Each squashes a real number through a nonlinear curve. The choice shapes how gradients flow.
From the chapter: Chapter 9: Neural Networks
Glossary: activation function, relu, sigmoid, gelu
Transcript
Four activation functions, plotted on the same axes.
The sigmoid squashes any real number into the interval zero to one. Smooth. Saturates at the extremes. Its derivative is at most one quarter, and near zero away from the centre.
Tanh, the hyperbolic tangent. Same shape but centred at zero, ranging from minus one to plus one. Slightly steeper than sigmoid.

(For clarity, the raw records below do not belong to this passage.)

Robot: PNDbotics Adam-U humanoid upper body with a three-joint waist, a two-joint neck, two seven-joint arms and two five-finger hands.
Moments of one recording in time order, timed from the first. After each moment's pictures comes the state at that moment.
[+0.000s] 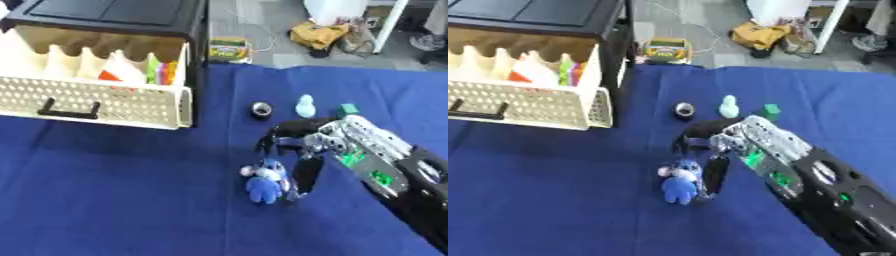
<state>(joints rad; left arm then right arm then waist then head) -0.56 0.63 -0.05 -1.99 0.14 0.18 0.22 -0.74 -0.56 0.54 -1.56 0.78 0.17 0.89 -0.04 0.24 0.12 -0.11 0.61</state>
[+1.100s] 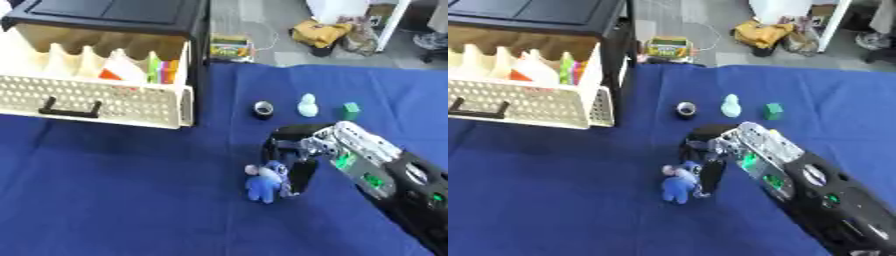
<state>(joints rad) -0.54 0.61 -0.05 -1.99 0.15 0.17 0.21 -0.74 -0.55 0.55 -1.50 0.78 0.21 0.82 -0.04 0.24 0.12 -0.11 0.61</state>
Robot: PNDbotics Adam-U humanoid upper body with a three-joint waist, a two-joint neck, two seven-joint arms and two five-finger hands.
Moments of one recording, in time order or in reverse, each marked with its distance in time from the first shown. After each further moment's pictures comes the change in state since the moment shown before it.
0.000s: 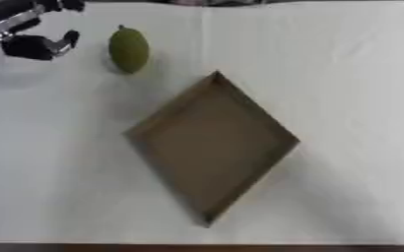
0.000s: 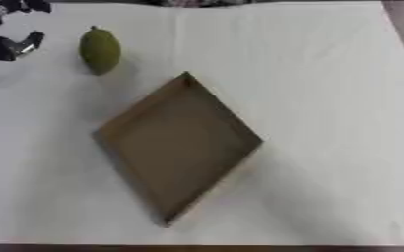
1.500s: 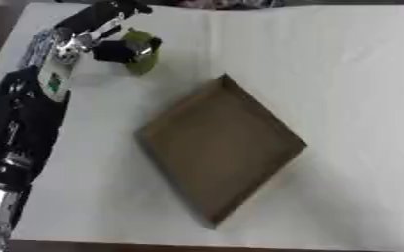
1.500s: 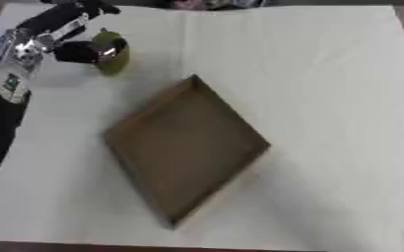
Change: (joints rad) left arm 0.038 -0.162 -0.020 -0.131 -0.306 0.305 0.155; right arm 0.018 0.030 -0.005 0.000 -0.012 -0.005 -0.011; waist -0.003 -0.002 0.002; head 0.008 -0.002
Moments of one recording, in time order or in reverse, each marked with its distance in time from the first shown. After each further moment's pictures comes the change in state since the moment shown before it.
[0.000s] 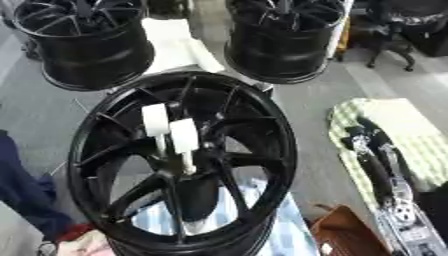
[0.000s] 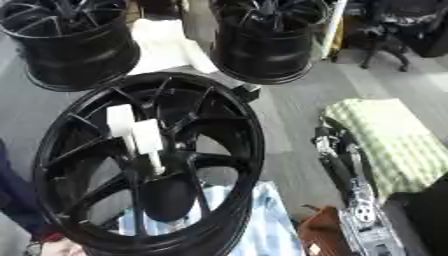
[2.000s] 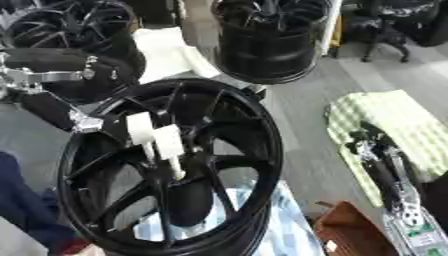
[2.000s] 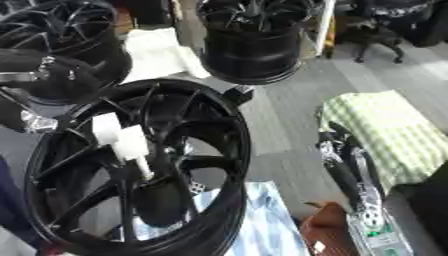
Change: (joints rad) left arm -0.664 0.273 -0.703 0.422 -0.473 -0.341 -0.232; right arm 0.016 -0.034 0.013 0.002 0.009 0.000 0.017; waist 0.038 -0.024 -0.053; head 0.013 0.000
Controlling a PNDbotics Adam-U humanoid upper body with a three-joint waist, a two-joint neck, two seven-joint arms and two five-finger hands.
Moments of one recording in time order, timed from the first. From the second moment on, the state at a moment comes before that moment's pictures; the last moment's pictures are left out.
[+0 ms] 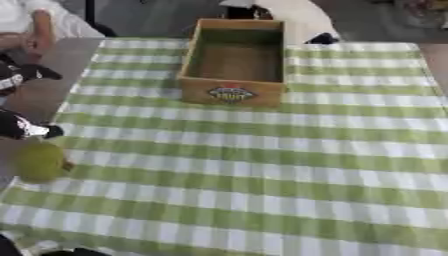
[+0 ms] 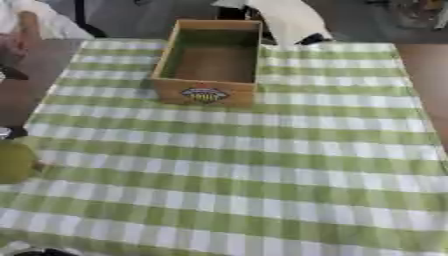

ReLU, the rectified linear unit. Zero for negative inputs, the input itself for positive inputs. A simple bend at the origin. Cheap to compute, gradient of one or zero.
GELU, the smooth cousin of ReLU. Like ReLU for large positive inputs, gently curving down to zero for large negative inputs.
The shape of an activation matters because gradients flow through its derivative.
Sigmoid and tanh saturate. In their flat tails, the derivative is near zero. Stack a hundred of them and the gradient at the bottom is essentially nothing. The vanishing gradient problem.
ReLU keeps a derivative of one in the active region. Gradients pass through unchanged. This is why ReLU was the breakthrough that made very deep networks trainable.
GELU and SiLU and Swish smooth out the kink for transformers. Small detail, real difference.